__What is required__.
Within the records that follow, find every line containing the string "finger". Copy those lines.

__Records for this exercise__.

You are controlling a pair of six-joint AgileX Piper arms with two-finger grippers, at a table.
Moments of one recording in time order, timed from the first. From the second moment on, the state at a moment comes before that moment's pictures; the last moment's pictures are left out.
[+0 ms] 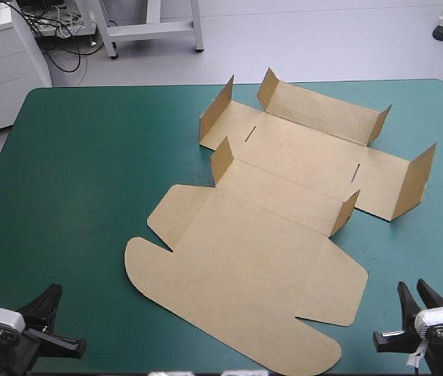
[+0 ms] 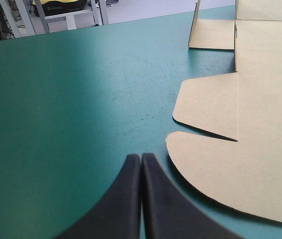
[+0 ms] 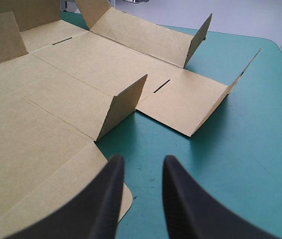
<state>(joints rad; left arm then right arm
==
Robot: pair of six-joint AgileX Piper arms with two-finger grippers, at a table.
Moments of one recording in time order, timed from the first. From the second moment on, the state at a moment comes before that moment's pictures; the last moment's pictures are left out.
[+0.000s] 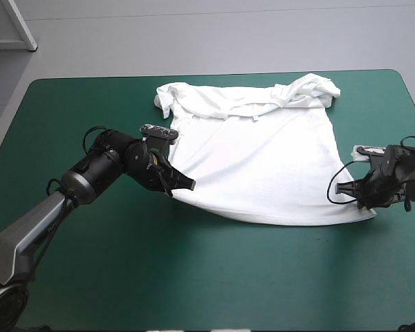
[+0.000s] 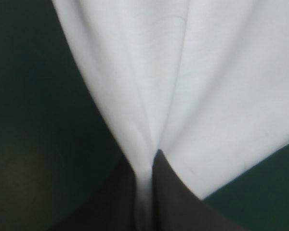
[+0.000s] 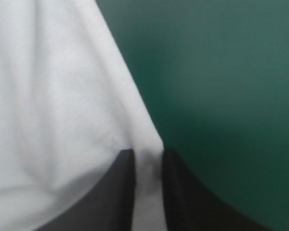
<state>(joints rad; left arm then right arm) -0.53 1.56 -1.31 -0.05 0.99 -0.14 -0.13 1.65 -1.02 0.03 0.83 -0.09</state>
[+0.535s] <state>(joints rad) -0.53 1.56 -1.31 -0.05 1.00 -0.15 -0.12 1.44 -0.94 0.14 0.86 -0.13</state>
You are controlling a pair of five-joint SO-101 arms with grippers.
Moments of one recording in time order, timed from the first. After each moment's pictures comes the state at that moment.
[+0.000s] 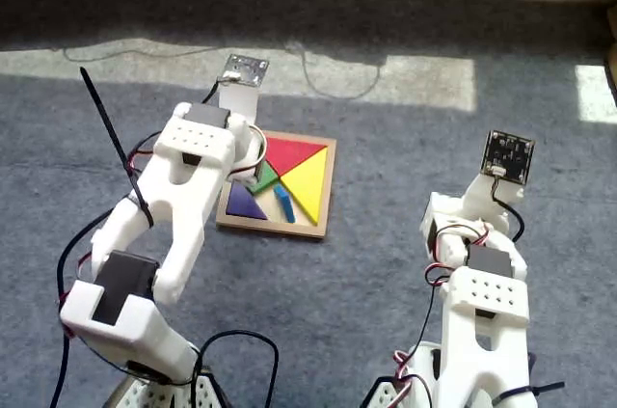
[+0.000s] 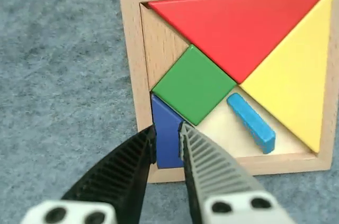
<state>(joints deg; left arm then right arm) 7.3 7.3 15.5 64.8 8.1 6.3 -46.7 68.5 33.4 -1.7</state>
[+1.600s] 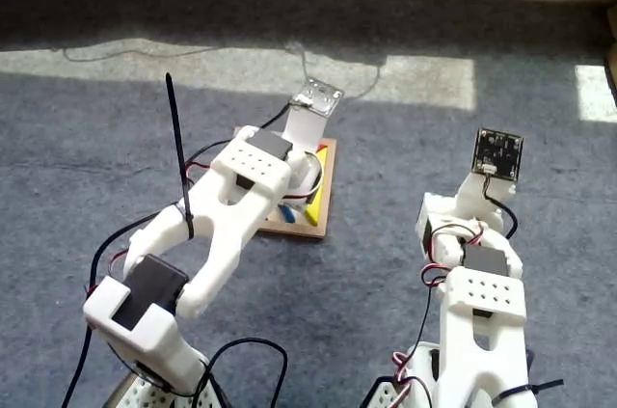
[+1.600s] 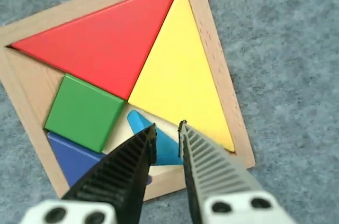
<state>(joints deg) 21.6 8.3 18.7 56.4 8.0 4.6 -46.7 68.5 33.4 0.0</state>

__Solution__.
You are controlling a pair of six-joint AgileX Piper arms with two-finger grippers, at a table.
Robot: pair of six-joint AgileX Piper arms with two-finger grippers, at a table.

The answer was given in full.